Source material:
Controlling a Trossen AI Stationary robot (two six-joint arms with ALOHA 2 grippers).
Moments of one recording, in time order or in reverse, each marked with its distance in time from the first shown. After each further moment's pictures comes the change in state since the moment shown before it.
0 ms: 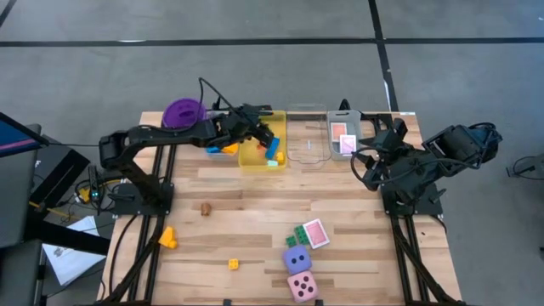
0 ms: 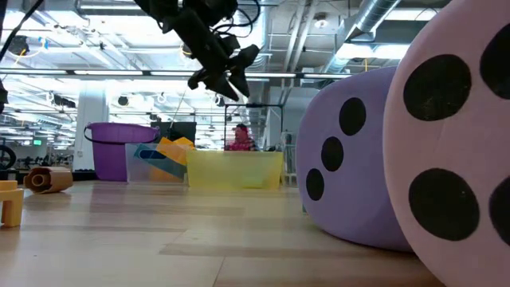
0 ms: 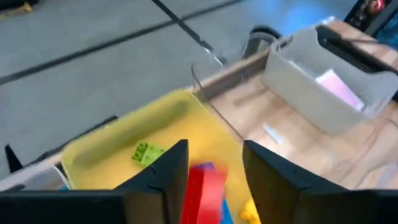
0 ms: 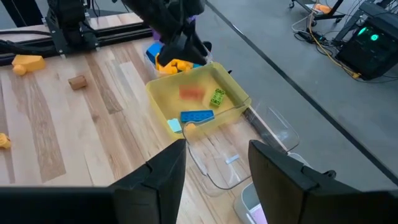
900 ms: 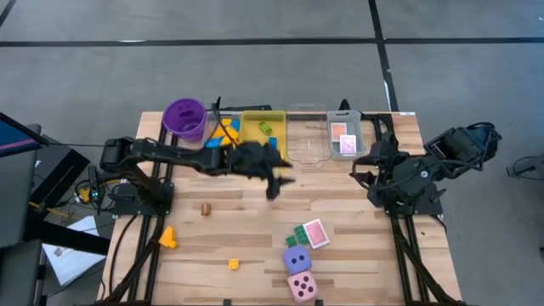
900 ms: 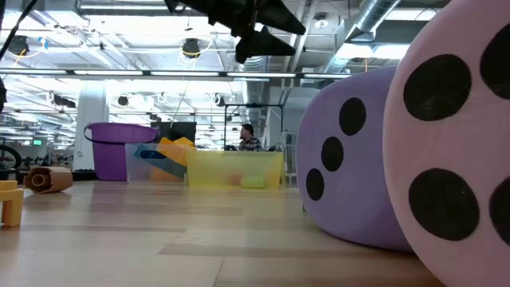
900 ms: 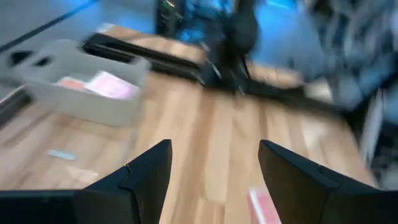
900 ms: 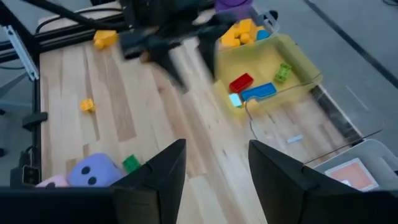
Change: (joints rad) left arm -0.309 0.021 0.001 0.248 0.398 0.212; right arm 0.034 0.002 0.000 0.069 -0.250 0.006
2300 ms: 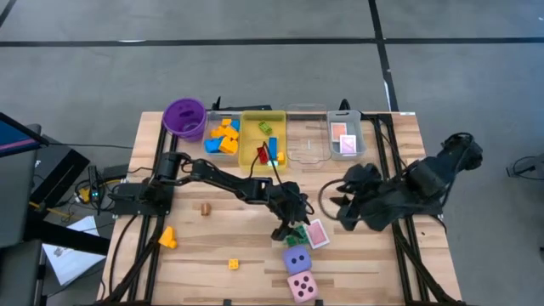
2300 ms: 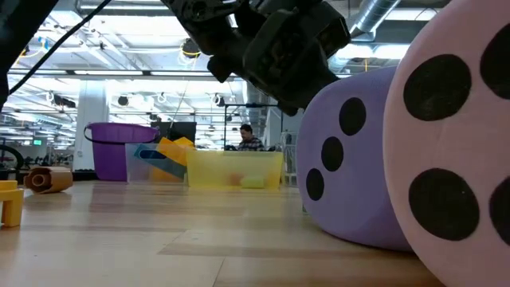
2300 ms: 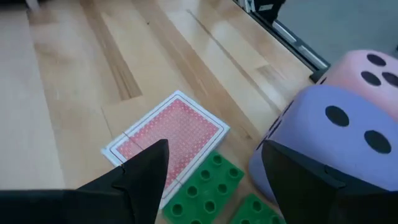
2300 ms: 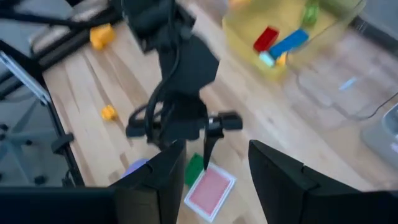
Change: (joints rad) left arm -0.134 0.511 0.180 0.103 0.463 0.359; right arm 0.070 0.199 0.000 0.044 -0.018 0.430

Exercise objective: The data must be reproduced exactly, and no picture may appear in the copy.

Completed task:
Controlling a Trossen AI Stationary robot (two six-joint arms with ALOHA 2 grippers).
Moments of one recording, in time order or in reverse, each marked with its distance in time from the first shown. After each further moment's pictures comes the change in state since the moment shown before it.
0 ms: 
0 ms: 
0 ms: 
0 ms: 
900 ms: 
900 ms: 
900 ms: 
900 ms: 
Change: (joints rad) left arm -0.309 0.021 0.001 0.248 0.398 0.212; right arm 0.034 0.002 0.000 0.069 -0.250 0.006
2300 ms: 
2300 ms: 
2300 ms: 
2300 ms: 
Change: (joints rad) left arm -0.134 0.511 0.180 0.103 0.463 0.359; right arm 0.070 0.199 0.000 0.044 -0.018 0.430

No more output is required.